Not surprisingly, it's just sketch comedy and pretty lame stuff at that, barely connected by a threadbare plot and obviously aimed at a young adolescent's sense of humor, although that may be insulting to that demographic. As in most sequels, the film tries to skim by on what the original already established, but that means there's next to no plot.

Rather than learning how to become a gigolo so that he can pay for repairs to damage that occurred while house-sitting for another gigolo, this time we have a "man-whore" killer striking fear in that community, with Deuce having to clear Eddie Griffin's pimp character from being the prime suspect. Neither cast nor crew manage to do anything with that new plot direction, meaning a throng of jokes -- many of them repeated with only slight variations -- simply fall flat one after another.

Performances are on par or perhaps a tad below what occurred in the first film, with Schneider ("The Hot Chick," "The Animal") only further demonstrating that he should be restricted to yelling out "You can do it!" in pal Adam Sandler's films. It also continues to validate criticism of him by reviewers and entertainment columnists that have caused the actor to go on the offensive of recent, attacking those who dared criticize him or his style of comedy. Eddie Griffin ("Undercover Brother," "My Baby's Daddy") has avoided that fray, but is otherwise wasted again as the pimp who's concerned about being labeled gay and then has to go undercover in various disguises (including early Jerry Lewis) to avoid the authorities.

Those playing the various gigolos are instantly forgettable, as is Jeroen Krabbe ("Ocean's Twelve," "An Ideal Husband") who replaces William Forsythe from the original as a nosey cop. Hanna Verboom (making her American film debut) similarly replaces Arija Bareikis as the prospective girlfriend character with a "handicap," with the previous actress having been written out of the film as a shark attack victim (and the joke being that Deuce still carries around her prosthetic leg as the lone surviving part of her).
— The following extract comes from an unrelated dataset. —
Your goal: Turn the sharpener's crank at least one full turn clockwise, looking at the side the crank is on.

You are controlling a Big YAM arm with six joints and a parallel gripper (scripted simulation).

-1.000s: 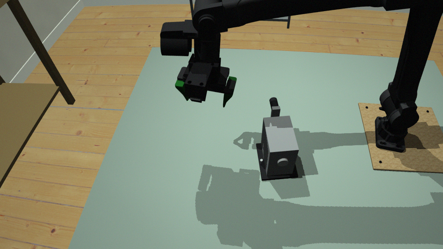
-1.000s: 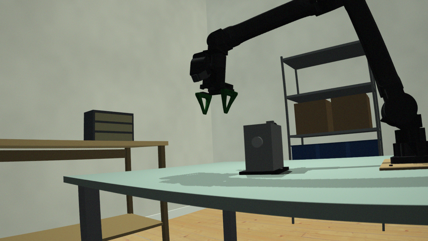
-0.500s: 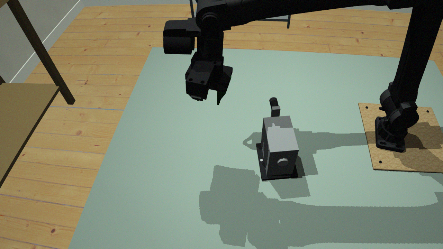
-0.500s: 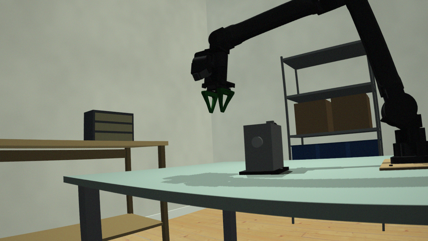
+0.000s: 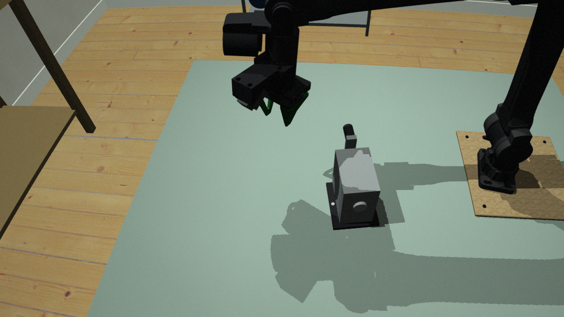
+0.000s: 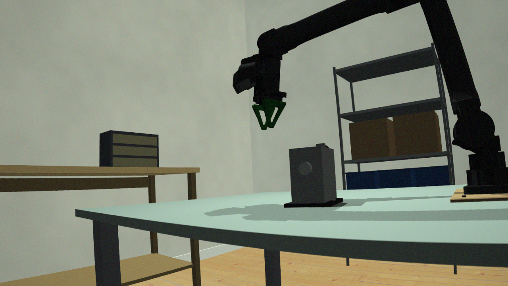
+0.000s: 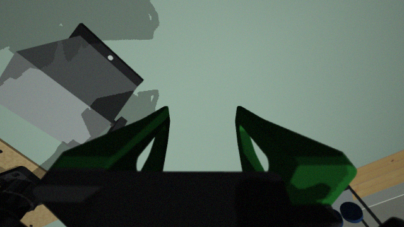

If you think that's funny, you might also enjoy the ejaculation, farting, urination, defecation and other recycled material from the first film. Otherwise, you might as well get in line for Schneider's venom-filled, comeback ranting as there's surely going to be a barrage of bad reviews for him and this lowest common denominator, scatological based, low brow comedy. "Deuce Bigalow: European Gigolo" rates as a 1.5 out of 10.